# Required action
Among the records below, how many lines contain the word "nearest"? The answer is a single number.

[Data to process — start]

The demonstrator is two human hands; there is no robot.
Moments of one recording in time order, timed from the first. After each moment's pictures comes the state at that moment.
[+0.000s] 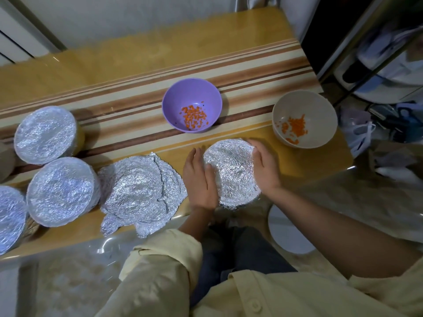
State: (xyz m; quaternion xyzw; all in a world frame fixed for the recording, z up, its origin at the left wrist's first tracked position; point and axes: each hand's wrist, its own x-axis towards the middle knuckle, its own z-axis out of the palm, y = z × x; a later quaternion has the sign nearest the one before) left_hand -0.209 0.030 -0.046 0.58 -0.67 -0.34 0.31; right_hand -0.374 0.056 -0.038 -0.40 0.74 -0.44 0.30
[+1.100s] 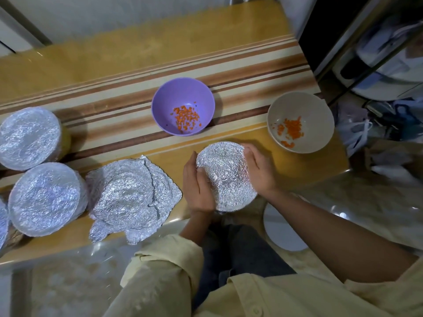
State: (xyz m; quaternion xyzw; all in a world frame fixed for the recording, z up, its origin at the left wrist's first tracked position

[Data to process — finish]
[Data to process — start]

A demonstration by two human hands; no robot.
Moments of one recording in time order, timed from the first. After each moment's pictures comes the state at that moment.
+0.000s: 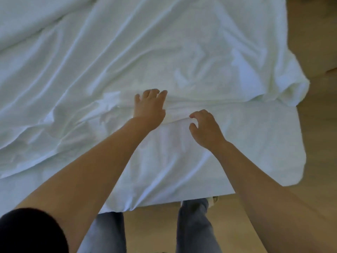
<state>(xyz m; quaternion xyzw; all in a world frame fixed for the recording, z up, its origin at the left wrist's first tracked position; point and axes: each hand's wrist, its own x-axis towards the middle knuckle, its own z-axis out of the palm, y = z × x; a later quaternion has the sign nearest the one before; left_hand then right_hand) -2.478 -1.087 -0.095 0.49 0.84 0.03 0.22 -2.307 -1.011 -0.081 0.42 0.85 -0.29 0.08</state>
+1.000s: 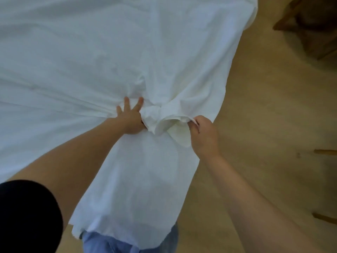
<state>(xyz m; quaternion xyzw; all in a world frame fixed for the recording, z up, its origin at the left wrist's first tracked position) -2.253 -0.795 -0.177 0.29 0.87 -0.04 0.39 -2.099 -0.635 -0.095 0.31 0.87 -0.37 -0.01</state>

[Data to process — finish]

# Response for this exercise
2